Consider the value you bring to your employer and why you merit an increased salary. What have you done since the last time your pay went up to warrant a pay raise? If you have brought in more business, taken on additional responsibilities or done especially well on a particular project, you already have some evidence to present to your employer. Be as specific as possible.

Have you researched your market value?

Do you know your value in the market? Research how raises are calculated in your organisation, perhaps by talking to your HR department. This will help you have a stronger case to put to your employer.

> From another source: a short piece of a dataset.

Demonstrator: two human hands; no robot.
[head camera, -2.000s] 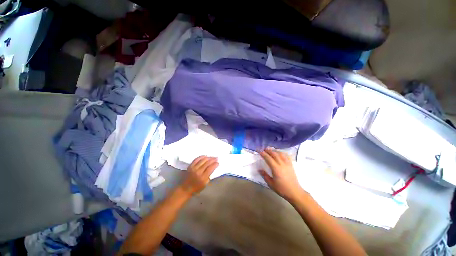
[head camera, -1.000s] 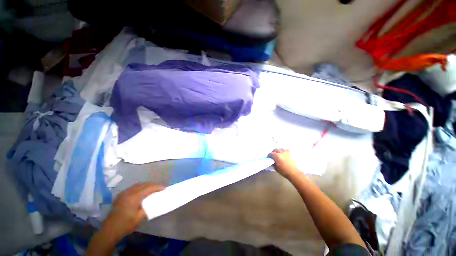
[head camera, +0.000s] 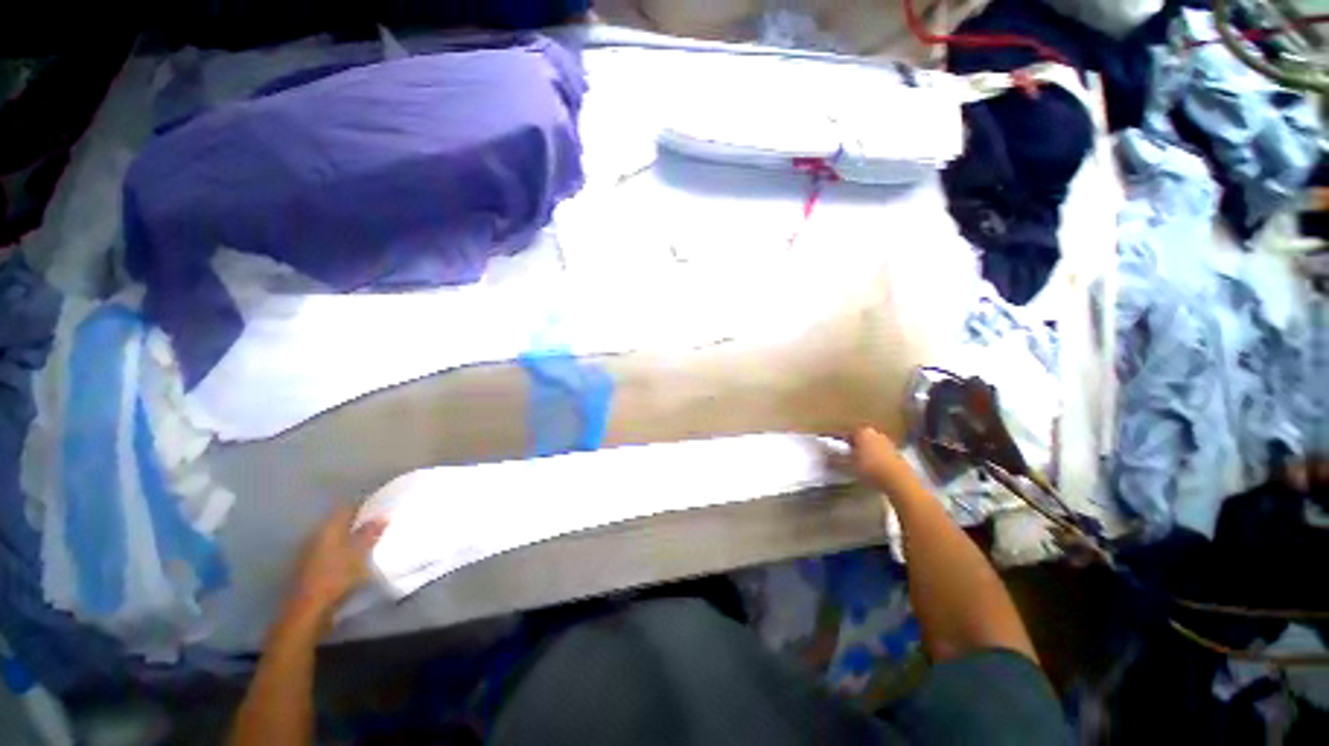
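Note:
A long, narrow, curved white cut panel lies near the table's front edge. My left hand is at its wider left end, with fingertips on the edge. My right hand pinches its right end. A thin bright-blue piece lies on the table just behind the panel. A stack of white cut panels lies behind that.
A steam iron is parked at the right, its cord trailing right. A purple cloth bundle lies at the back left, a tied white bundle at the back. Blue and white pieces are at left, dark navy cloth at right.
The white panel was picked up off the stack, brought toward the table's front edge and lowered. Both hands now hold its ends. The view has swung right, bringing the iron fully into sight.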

Choose your timing to ask carefully

Don’t pick a time when your boss is in the middle of something big, or a problem has emerged in the office. Also if you can time your request to coincide with a performance review that would be much better. Book a meeting with them for a time when you know you’ll have their full attention. In your calendar invite, detail what you would like to discuss, so that they have time to prepare before the meeting.

Negotiation is key

Be ready to negotiate, at length if necessary, and be clear on how much you are willing to compromise and why you deserve the higher salary.

Remain professional

During the meeting it is important to keep your emotions at bay. Although you may have strong feelings, especially if you feel you have been unfairly treated compared to colleagues, keep emotions firmly out of it.

Avoid demands or warnings at all costs

Don’t threaten to leave if you don’t get what you want, or mention any personal reasons for needing more money. This will lead your boss to question your commitment to the company and long-term career prospects.

Always have a written confirmation

Once the meeting is over, follow up with a clear, concise and accurate email summing up the main points as discussed. That way you have a written record, and there is no room for confusion or misunderstanding.

Are you prepared for more responsibilities?

Finally, if the extra money means further responsibilities, be sure you are happy taking them on, and that you have the capacity and capability to do so. If you think you may need extra training, you need to ask for it.